-- Brief --
An exact transcription of all the data is required; the pictures are to be left out.
[Data below — start]
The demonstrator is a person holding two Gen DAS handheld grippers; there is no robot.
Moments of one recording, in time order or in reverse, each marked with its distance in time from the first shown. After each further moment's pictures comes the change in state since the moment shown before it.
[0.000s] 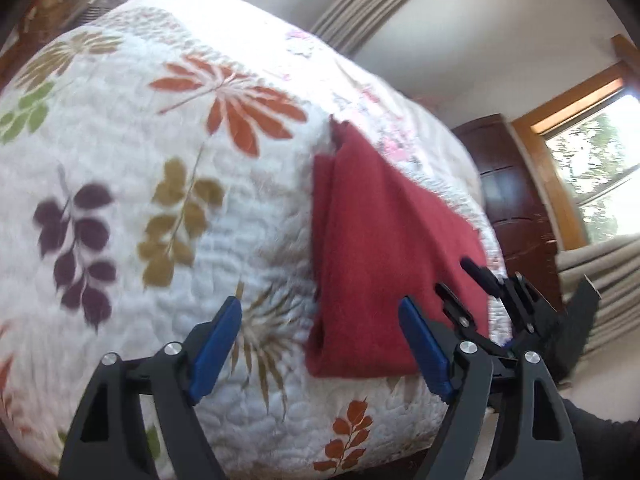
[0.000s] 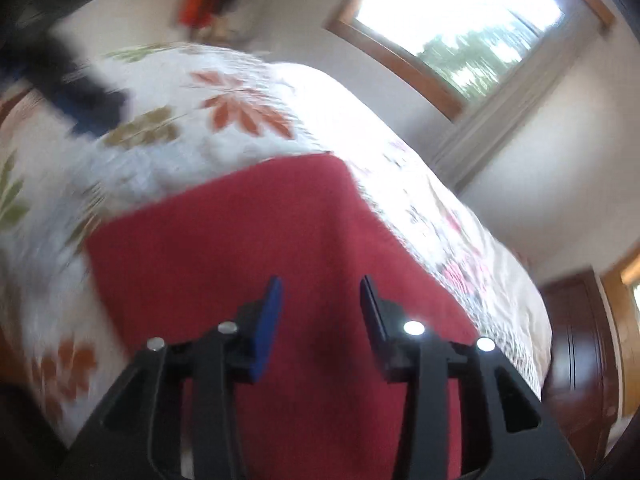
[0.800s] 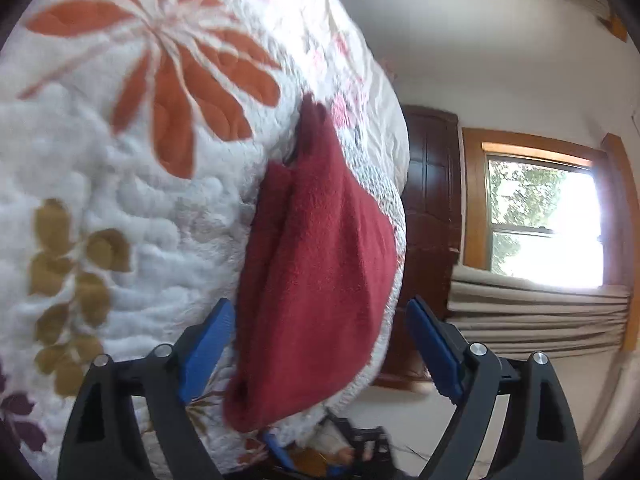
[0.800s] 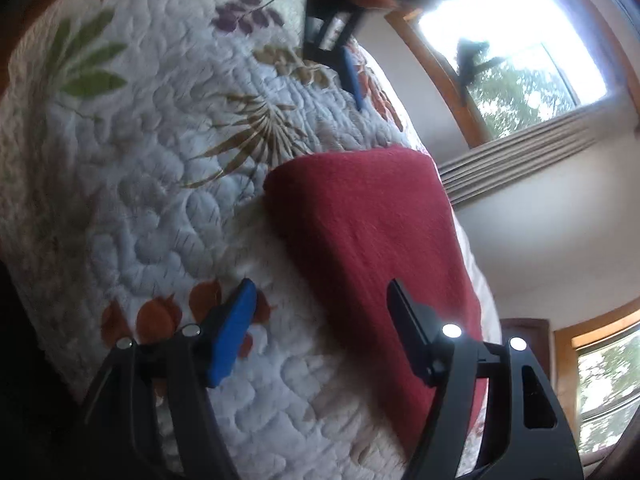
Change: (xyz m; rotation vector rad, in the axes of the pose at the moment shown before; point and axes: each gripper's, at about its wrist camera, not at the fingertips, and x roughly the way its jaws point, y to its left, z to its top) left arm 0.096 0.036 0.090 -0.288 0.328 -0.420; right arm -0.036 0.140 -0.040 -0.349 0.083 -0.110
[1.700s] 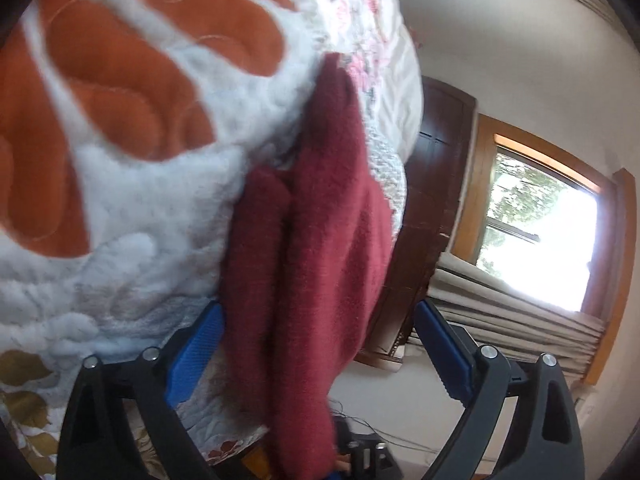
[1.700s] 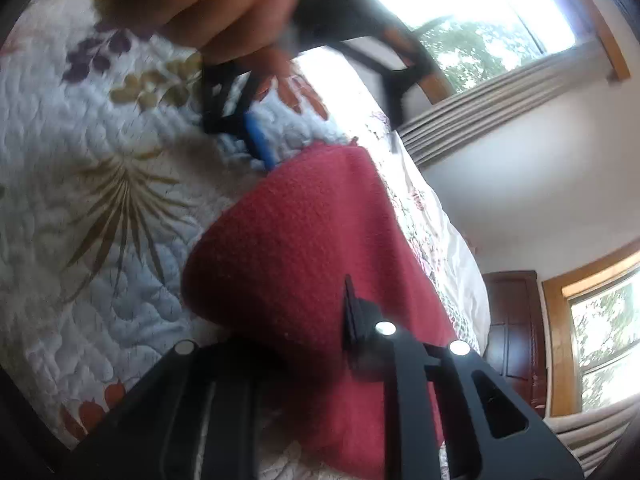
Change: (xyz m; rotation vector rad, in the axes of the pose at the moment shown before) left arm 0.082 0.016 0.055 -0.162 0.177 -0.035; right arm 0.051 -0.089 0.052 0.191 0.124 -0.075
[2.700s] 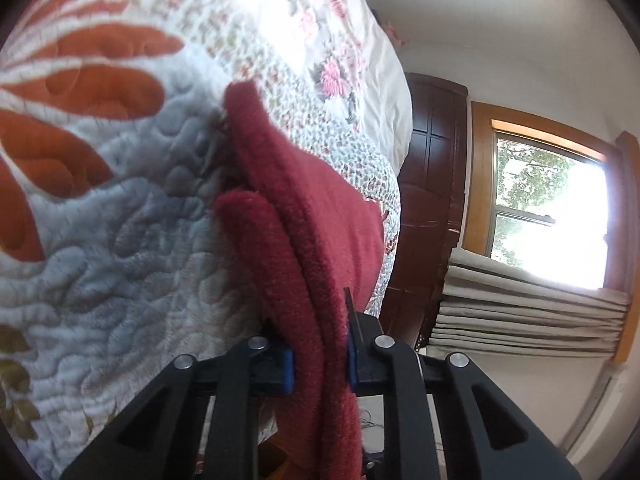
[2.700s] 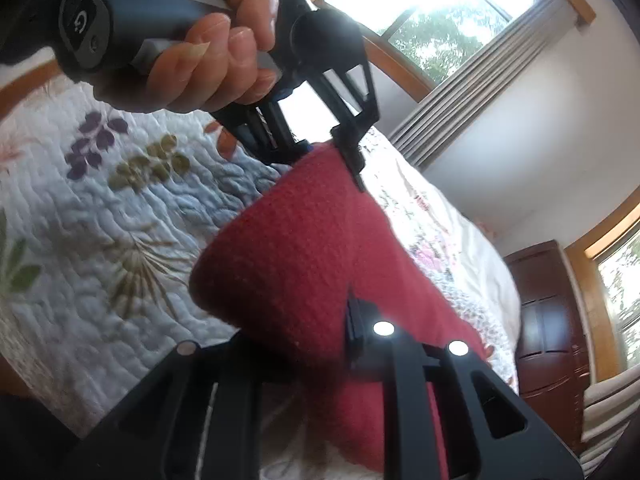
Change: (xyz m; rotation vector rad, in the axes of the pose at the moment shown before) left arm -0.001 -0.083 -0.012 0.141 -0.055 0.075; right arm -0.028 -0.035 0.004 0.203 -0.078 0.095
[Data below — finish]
-- Reply --
The demonstrator is a person holding two Gen DAS handheld grippers; there is no robot.
Moments of one recording, in time order or in reverse, each marked with its distance in time from the first shown. After each further moment's pictures comes the change in state since the moment shown before it.
[0.000s] 
[0.000s] 
[0.800s] 
[0.800s] 
Change: (xyz m; rotation vector rad, in the axes of the pose at the moment shown before; point and axes: each gripper's, at about its wrist camera, not at the fingertips, and x roughly the way its jaws point, y to its left, z to its top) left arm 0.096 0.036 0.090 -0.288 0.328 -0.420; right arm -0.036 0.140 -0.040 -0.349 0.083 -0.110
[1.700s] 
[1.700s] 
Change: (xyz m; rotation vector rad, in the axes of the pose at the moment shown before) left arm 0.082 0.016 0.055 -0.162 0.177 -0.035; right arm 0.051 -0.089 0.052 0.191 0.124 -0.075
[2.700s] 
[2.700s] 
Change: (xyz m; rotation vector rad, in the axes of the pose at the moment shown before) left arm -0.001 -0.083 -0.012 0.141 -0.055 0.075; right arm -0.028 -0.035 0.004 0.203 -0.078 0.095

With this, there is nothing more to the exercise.